Дня через три-четыре лорд-маршал сообщил мне добрую весть, что я понравился королю, который сказал, что подумает, какое занятие мне можно приискать. Мне было весьма любопытно, что за место он мне доставит, спешить было некуда, и я решился ждать. Когда я не ужинал у Кальзабиджи, мне доставляло истинное удовольствие видеть барона Трейдена за столом у хозяйки, погода стояла прекрасная, и прогулка по парку помогала с приятствием проводить день.
Кальзабиджи вскоре получил от государя дозволение проводить лотерею от чьего угодно имени, уплачивая вперед шесть тысяч экю с каждого тиража; и он немедля открыл лотерейные конторы, бесстыдно уведомив публику, что проводит лотерею на собственный кошт. Потеря им доверия не помешала публике играть, и такой был наплыв, что сбор принес ему доход почти в сто тысяч экю, с помощью коих он уплатил добрую часть долгов; еще он забрал у любовницы обязательство на десять тысяч экю и дал взамен деньгами.
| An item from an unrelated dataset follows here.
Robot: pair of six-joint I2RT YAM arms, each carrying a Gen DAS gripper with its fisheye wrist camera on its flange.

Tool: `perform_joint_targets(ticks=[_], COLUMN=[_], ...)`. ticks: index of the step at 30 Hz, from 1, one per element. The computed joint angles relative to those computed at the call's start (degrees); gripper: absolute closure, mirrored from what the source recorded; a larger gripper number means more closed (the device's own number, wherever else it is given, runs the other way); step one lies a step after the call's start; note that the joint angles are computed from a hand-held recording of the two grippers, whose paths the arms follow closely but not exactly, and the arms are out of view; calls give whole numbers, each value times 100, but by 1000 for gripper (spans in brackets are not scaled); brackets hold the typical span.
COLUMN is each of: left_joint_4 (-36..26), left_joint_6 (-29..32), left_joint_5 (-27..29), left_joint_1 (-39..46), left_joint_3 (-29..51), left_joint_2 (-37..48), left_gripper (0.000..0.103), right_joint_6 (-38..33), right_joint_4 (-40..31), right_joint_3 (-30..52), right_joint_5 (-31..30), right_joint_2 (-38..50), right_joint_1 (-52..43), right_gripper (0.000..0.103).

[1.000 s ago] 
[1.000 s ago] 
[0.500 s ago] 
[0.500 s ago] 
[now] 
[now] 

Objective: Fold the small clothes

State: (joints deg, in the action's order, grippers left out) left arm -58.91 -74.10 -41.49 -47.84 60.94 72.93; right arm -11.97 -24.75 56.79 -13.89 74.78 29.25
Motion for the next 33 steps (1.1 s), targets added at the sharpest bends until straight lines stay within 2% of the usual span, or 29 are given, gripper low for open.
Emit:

Жид Эфраим взял на хранение капитал, уплачивая ей шесть процентов годовых.
После сего счастливого тиража Кальзабиджи нетрудно было найти поручителей на миллион, поделенный на тысячу паев, и лотерея шла своим чередом еще два или три года, но под конец он все-таки обанкротился и отправился умирать в Италию. Любовница его вышла замуж и воротилась в Париж.
В ту пору герцогиня Брауншвейгская, сестра короля, пожаловала к нему с визитом вместе с дочерью, на которой через год женился кронпринц. По этому случаю король прибыл в Берлин и в ее честь в Шарлотенбурге была представлена итальянская опера. Я видел в тот день Прусского короля, одетого в придворный наряд, — люстриновый камзол, расшитый золотыми позументами, и черные чулки. Выглядел он весьма комично. Он вошел в зрительную залу, держа шляпу под мышкой и ведя под руку сестру; все взоры были обращены на него, одни старики могли вспомнить, что видели его на людях без мундира и сапог.